Sneaking Jello

20131209-063623.jpgI came from a big family: four parents in all (counting “steps”), and seven children (none ever counted as “halfs” in my mind or heart). The point is, we had quite a few mouths to feed. So, whenever there was something to eat, it had to be divided up into multiple portions.

We usually had plenty of everything, though—except desserts, of course! That meant no seconds on things like cakes, pies, or ice cream. In fact, we usually only had those treats on special occasions like birthdays, and the Thanksgiving and Christmas holidays.

The one exception was Jello. Since it was only 10 cents a box, we got to have it at least once a week. And the making of it was a greatly-anticipated event. Living in the country makes you appreciate the little things! We kids, ages five to eleven, would sit around the kitchen table, waiting for our turn to lick our freshly-washed little fingers, and poke one into the bowl, and to help with stirring the tasty dessert treat.

One day, I guess I didn’t have enough to do to keep my mind occupied. I say that because I found myself daydreaming about the sweet/ tangy taste of my Jello-laden finger, and about how it never seemed like enough. So, I decided to take some drastic action: I would wait until my mom was out of the kitchen and sneak a box outside to enjoy my treat, without having to worry about sharing any of it. If a little was good, the whole boxful would be Heaven on earth.

Sure enough, a little while later, my mom got busy vacuuming in one of the bedrooms at the far end of the house. My sisters were watching cartoons on TV, and my brother was playing with his Matchbox cars in his room. This was my golden—or rather, cherry-flavored—opportunity!

I slipped into the kitchen, carefully slid a chair over to the counter, and grabbed a box of red Jello from the cabinet. Ever so quickly, I slipped outside and ran to the side of the house. We had a huge doghouse out there, one big enough for all of us kids AND the dog to fit into. It was raised up off the ground, resting on four concrete blocks, and that left just enough room for me to squeeze with my stolen treasure.

I tore open the cardboard, ripped through the inner bag, wet my pointer-finger, and stuck it into the powdery mixture of gelatin and sugar. Ah! Heaven! There was no one out here to stop me after my first taste, so I repeated the action two or three more times, enjoying each fingerful more than the last.

Of course, at some point, I decided that the finger-serving method wasn’t delivering the tasty product fast enough. So, I made the logical decision to pour the glistening red crystals into my mouth, to get a real mouthful of flavor.

I lifted the opened box up to my lips, which wasn’t easy to do while squeezed under the doghouse. I just turned my face to the side and proceeded to pour that coveted cherry Jello into my red-stained mouth.
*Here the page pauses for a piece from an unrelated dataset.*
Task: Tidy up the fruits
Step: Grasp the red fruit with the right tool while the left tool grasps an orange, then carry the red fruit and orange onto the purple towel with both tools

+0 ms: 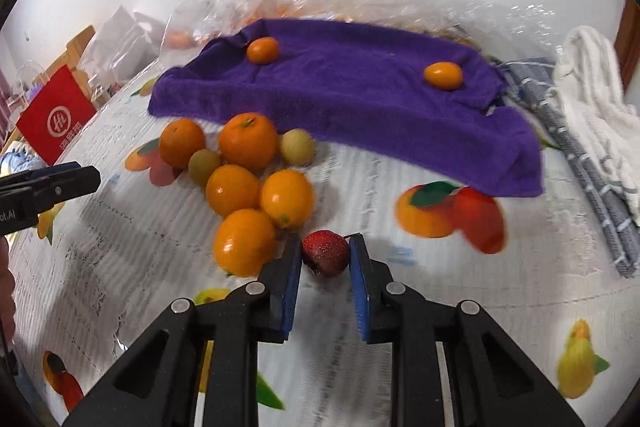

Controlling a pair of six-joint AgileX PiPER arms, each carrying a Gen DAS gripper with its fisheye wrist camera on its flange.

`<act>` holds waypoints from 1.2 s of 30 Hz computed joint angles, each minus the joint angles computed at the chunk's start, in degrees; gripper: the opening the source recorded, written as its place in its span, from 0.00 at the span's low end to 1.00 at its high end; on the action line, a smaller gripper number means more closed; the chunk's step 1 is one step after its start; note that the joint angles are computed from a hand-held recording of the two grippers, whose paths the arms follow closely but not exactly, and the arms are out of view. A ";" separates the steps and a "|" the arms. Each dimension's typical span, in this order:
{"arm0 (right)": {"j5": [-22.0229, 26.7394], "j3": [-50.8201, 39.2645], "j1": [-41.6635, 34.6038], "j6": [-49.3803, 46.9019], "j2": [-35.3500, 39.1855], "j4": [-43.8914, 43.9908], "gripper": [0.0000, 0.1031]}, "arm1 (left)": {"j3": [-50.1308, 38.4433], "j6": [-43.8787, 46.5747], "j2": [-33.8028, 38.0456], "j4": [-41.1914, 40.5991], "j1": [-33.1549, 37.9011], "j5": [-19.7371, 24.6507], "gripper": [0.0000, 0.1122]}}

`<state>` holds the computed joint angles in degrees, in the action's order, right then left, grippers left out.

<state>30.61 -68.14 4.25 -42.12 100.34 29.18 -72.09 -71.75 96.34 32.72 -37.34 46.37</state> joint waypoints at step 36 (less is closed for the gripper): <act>8.99 -12.72 -9.15 -1.11 2.02 3.95 0.23 | -18.01 10.98 9.44 -6.86 6.89 -1.55 0.34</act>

Agggh! I choked and sputtered, as a puff of red powder erupted from my mouth, and shot out from my nose. I couldn’t believe it: my successfully-obtained treasure was actually choking me, and worse—it tasted unbelievably sour! And to think, I had done something I ordinarily would never do: I had tricked my mother, whom I loved pleasing, AND I had stolen.

I was so upset by the disappointing taste that I started crying right there, sprawled under that doghouse. But, just then, my mom’s face appeared with a relieved smile, as she knelt beside my hiding place. She was so happy to have found me that she just smiled at me, helped me out of my lair, and walked me back into the house to get cleaned up.

On the walk back to our front door, I was stammering my confession and repeated, “I’m sorry, Mom,” over and over, for my horrendous crime. I couldn’t believe that, instead of scolding me, my mom’s relieved smile seemed to be getting wider, in her amusement at my plight.

I went into the bathroom, still crying in embarrassment and disappointment, and washed my tear and Jello-stained face. Tragically, my Jello dream had come to a bitter end.